La vie semble être devenue une course de voitures. Nous
sommes supposés nous frayer un chemin d’entrechats entre les contretemps, les
temps morts et les temps d’antenne. Chronométrés depuis notre naissance, de
jeunes parents s’inquiètent bien souvent que leur enfant ne parle pas dès sa
quatrième semaine de vie. Ensuite vient l’étape de la marche, quel drame si le bout
’chou de la voisine esquisse ses premiers pas alors que votre bambin se tient
toujours sur quatre points d’appui.
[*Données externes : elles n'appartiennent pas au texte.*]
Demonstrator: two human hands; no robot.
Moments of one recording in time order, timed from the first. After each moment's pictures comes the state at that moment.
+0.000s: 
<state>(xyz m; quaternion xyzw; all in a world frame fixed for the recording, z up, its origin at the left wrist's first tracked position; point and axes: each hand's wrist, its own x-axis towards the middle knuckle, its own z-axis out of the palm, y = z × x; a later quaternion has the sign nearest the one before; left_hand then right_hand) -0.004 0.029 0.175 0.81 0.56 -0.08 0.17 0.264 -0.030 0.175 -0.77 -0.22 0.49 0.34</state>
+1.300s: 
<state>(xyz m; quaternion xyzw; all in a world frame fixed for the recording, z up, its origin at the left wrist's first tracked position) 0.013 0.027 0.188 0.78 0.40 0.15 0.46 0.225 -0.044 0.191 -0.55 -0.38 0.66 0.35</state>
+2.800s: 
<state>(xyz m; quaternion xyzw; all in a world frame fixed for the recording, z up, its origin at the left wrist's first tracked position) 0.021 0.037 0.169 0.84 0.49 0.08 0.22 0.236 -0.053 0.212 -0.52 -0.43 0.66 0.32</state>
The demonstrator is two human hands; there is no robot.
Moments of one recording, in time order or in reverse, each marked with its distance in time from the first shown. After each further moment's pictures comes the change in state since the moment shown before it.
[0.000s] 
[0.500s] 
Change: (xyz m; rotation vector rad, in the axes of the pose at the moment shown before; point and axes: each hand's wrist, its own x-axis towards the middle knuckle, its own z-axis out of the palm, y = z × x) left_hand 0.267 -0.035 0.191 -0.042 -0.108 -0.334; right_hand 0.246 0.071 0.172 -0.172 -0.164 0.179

Et bientôt démarre l’engrenage millimétré
de l’éducation scolaire. Des programmes à suivre, une échelle à respecter, ne
pas dépasser la norme, mais ne pas la louper. Et ce jusqu’à l’offre d’emploi,
si la personne a respecté les codes imposés. Sinon, sa vie est un échec.
Ensuite il s’agit de travailler plus qu’on ne s’amuse, se fixer des interdits
durant son temps libre afin de ne pas perturber les jours de travail acharné et
ainsi conserver son boulot précieux. Si bien que lorsqu’une personne est en
congés, ses premiers jours sont souvent marqués par un réveil très matinal,
tant son organisme est drillé par la cadence du travail. Enfin, une fois la
pension atteinte, si aucun cancer ou accident n’a mis fin au temps imparti,
nous avons tout le temps de nous amuser et d’accomplir nos rêves.
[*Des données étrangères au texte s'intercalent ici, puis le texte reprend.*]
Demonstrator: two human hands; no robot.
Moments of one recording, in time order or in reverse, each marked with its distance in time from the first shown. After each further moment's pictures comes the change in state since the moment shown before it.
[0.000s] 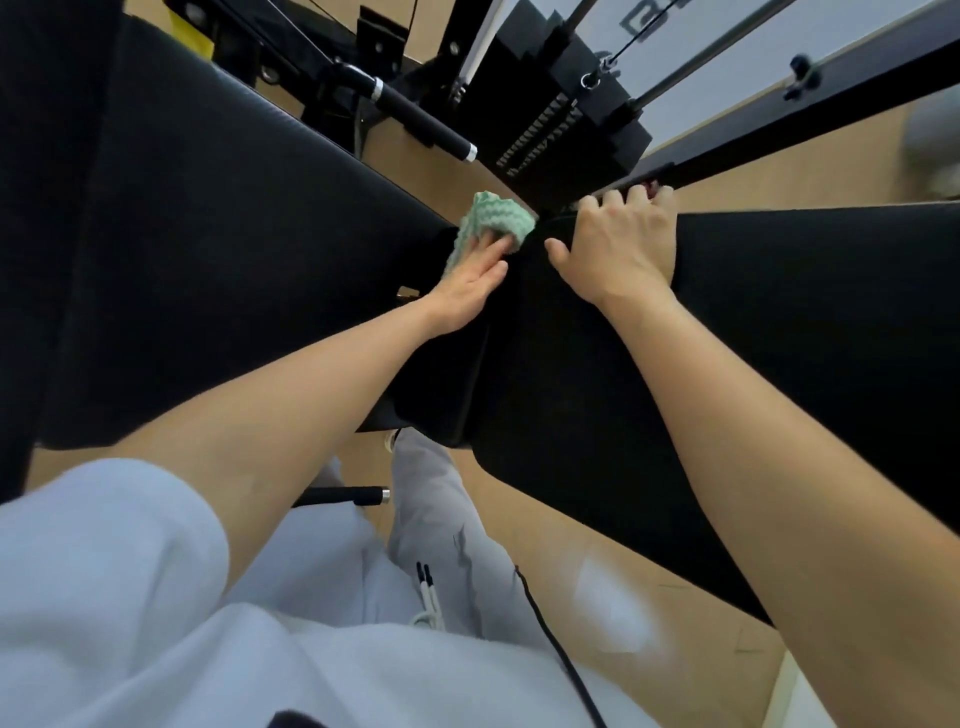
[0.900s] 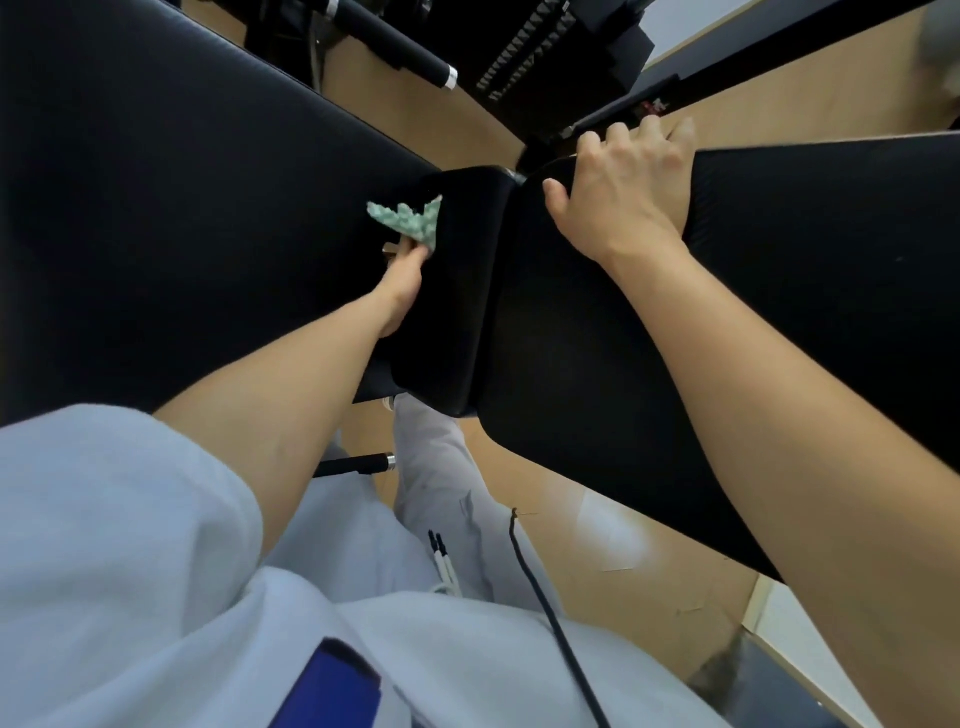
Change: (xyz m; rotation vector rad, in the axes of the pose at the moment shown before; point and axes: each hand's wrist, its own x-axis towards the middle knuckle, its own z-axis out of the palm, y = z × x) left_hand -0.009 -0.077 -0.004 -0.515 0.145 -0.522; right_hand 0.004 -0.010 0.003 -0.028 0.009 0.036
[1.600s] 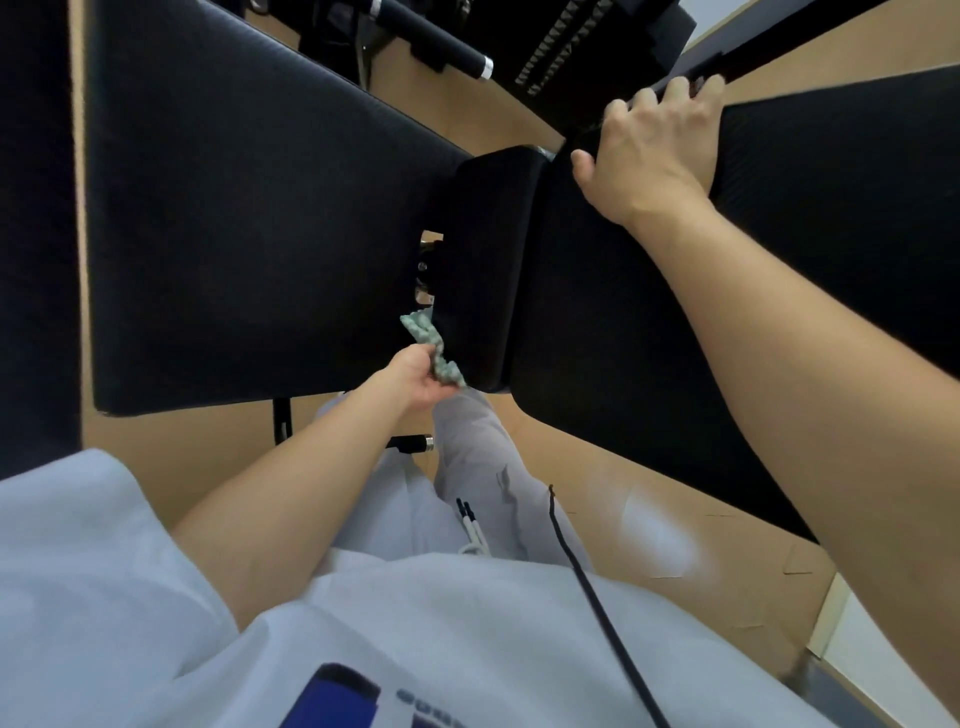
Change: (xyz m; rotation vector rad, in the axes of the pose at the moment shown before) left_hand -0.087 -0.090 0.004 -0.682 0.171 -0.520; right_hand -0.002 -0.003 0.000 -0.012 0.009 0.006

Malheureusement, cette fois, c’est souvent l’énergie et les finances qui font
défaut durant cette période de la vie. Le temps, c’est de l’argent.
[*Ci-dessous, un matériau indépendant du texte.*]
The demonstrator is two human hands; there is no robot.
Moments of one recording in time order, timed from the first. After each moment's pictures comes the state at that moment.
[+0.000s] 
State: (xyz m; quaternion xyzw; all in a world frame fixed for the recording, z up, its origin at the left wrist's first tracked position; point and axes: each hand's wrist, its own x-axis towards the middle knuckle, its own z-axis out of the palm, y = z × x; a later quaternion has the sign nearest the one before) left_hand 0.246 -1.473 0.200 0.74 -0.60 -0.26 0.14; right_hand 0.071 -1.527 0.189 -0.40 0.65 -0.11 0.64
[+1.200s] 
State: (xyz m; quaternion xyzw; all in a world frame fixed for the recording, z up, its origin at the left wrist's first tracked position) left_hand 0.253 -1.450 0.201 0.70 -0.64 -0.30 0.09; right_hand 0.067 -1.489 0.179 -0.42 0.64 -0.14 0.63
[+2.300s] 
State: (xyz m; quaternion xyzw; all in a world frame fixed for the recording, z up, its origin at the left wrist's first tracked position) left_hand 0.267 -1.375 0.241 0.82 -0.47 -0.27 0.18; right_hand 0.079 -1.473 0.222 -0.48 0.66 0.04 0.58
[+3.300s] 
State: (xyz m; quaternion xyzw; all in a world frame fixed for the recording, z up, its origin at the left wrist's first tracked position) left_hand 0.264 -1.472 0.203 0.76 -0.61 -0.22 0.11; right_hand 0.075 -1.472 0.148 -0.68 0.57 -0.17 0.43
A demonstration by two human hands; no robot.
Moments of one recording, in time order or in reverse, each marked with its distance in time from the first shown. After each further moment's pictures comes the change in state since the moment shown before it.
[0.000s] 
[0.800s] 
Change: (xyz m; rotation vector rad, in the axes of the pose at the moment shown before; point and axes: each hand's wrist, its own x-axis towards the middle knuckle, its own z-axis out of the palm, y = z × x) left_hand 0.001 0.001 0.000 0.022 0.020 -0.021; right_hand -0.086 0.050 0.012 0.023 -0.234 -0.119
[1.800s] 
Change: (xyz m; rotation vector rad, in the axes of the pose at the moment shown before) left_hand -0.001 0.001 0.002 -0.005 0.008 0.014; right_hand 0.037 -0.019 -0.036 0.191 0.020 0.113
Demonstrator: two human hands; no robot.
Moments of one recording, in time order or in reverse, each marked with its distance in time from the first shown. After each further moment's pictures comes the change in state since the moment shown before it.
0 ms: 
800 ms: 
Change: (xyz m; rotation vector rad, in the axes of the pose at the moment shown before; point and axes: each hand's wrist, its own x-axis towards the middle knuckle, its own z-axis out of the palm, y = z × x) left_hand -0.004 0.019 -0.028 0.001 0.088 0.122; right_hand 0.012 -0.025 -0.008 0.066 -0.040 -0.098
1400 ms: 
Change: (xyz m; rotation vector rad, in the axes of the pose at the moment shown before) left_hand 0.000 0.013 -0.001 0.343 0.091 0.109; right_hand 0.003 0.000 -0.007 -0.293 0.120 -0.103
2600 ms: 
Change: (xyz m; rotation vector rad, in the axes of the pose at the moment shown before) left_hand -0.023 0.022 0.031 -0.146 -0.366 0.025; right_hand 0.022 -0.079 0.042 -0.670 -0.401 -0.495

Notre société actuelle offre tout son temps à la
chronophagie. Les grands de ce monde ne cessent de nous proposer de nouvelles
petites merveilles technologiques, de grandes idées et de petits gadgets sensés
nous faire gagner du temps. Il en va de même pour les réseaux sociaux nous
promettant une connexion aux gens qui comptent sans limite, qui, au fond, ne
font que nous hyperconnecter. Il y a peu, après avoir déploré auprès d’une amie
résidant à quelques dizaines de kilomètres de chez moi le peu de temps que j’avais
à lui consacrer pour une rencontre, j’ai réalisé que les minutes passées sur
mon téléphone ou sur Facebook, si elles étaient mises côte à côte pouvaient
très vite se transformer en heures que j’aurais pu passer à boire des verres en
sa compagnie.
C’est pourquoi j’ai envie de me déconnecter de ce temps
passé face à l’écran, pour revenir au réel, aux vrais moments de beauté, de
joie, de souvenirs. Pourquoi partager chaque moment de sa vie ? On ne vit
alors notre vie qu’à moitié. Certains me taxeront d’hypocrisie, or, ce discours
n’est pas une critique des autres. Je fais partie de cette génération, de cette
masse d’hyperconnectés. Mais ce constat m’attriste : nous tendons sans
cesse vers le chronophage.
J’arrive, le temps d’éditer mon statut. Le temps de plier
bagages, de fermer la porte et de courir à la gare. D'éviter les perles de
pluie et de courir vers toi, et j’arrive. Le temps de vivre ma vie, d'attendre la mort, et de m'ennuyer vite, j'arrive.